The reality is, you can't own land the same way you can own a computer or a car or some other trinket. It might technically be yours, but it lives in the world. It has a context.

If you plant a bunch of foreign plants in your yard, you push out the native species and you destroy the homes of thousands of birds and insects. A typical home removes at least a thousand square feet from the ecosystem, 1/8 of the land it sits on. Additionally, we tend to fill the rest of the space with lawn and plant species that offer little habitation or sustenance to the local wildlife. These plants use up precious resources, requiring irrigation and sometimes fertilizer and pesticides.

For a while I got stuck on the issue of idea of permaculture versus native gardening. I decided that debate was a distraction. Both have their advantages, and my ideal garden, the one I am building toward, mixes the two as seamlessly as possible.

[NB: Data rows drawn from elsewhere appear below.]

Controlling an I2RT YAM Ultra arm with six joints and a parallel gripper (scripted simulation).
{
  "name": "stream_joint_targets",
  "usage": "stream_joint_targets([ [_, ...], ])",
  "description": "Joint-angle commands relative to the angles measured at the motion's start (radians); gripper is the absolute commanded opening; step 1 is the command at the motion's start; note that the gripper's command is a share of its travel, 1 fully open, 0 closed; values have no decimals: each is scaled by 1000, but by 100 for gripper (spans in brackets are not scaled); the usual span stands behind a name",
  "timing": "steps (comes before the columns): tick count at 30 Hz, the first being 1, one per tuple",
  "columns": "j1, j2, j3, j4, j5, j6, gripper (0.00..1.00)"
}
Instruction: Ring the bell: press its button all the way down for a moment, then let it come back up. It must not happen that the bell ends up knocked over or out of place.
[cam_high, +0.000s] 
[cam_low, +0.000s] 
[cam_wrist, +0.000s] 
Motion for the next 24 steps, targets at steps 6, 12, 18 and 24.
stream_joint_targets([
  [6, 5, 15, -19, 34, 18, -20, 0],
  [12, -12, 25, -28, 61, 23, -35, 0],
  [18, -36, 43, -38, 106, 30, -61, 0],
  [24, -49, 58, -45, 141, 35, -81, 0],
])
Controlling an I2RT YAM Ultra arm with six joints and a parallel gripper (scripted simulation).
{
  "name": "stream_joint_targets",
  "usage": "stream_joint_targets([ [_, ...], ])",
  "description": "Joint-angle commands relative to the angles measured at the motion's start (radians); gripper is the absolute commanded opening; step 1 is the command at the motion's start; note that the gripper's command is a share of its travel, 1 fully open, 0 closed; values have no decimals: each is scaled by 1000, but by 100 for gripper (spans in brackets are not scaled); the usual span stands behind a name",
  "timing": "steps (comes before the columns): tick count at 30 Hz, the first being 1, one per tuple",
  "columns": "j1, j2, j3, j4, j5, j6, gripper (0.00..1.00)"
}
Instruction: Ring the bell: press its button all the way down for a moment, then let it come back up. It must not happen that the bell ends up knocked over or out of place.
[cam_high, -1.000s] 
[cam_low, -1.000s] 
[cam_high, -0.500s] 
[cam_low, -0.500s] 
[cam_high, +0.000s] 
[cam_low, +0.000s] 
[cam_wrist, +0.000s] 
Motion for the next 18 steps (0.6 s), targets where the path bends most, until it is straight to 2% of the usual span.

In my viewpoint, permaculture doesn't fit into a native garden, but native gardening can definitely fit into a permaculture system. You just have to accept that some of the food being created isn't going to humans.

All of that thinking about context spilled out into the other things I was doing in my life. With the background problem of the world's declining resources and increasing demands, particularly on the ways we are depleting the Earth we inhabit. Eventually, I reached a point where I had to make this my life's work. I was working more than 80 hours a week, and I felt that time should be spent working on the larger problem of natural resources.

Around the dinner table, Puja and I kicked around a lot ideas, but it was textiles that really got our attention. Puja has been blockprinting for fun for a long time and we realized this could be not only a way to get our message out, but to also put into practice our ideas on sustainability.

When I researched hemp, I learned about what an ideal permaculture plant it is. Cannabis grown for hemp requires little or no irrigation, no pesticides and no herbicides. It is naturally pest and weed-resistant. It is not a heavy feeder, so year after year, cannabis can be grown on the same plot of land. You don't have to do crop rotation.

Compare this to cotton. Cotton consumes a lot of water. A single t-shirt takes 713 gallons of water. In the US it can only be grown in a few Southern states with near-tropical weather. It is also extremely dependent on fertilizer and pesticides. Cotton production is responsible for 6% of the world's pesticides and 16% of all insecticides. Put all of that together and it is by far the worst crop grown in the world.

Worse than that, I think a lot about how quickly the clothes I buy fall apart. That is less a problem with cotton, and more to do with modern manufacturing standards. But hemp won't do that. Hemp stalks form very long fibers, 2-3 times as long as linen fibers. These fibers are hollow, porous, and very strong.

Since hemp is a natural fiber, it is also biodegradable. If you dry a load of laundry with clothes that are all natural (like 100% hemp, cotton, linen or wool), you can add the lint to your compost bin. But if you mix in plastics, like nylon or polyester you'd be contaminating your compost with microplastics. This is also a major way we contaminate our water supply with microplastics, every time we wash polyester fabric.

The main downside of hemp is that it can't currently be grown as cheap as it ought to be. Hemp comes from the plant cannabis sativa, the same species as the drug, marijuana. However, it doesn't contain the psychoactive ingredient, THC except in trace quantities that are not enough to get high off of. During the 20th century, it got caught up int eh politics of the drug war. As a result, the machinery to infrastructure for processing it efficiently does not exist on a large scale in most of hte world. The economies of scale haven't yet caught up to the industry.

Junu Jungle is not a hemp company, but Puja and I founded Junu Jungle with a goal of supporting the growth of the hemp industry in the United States. We believe in the future of the fabric and see it as a way to fight climate change and plastic pollution.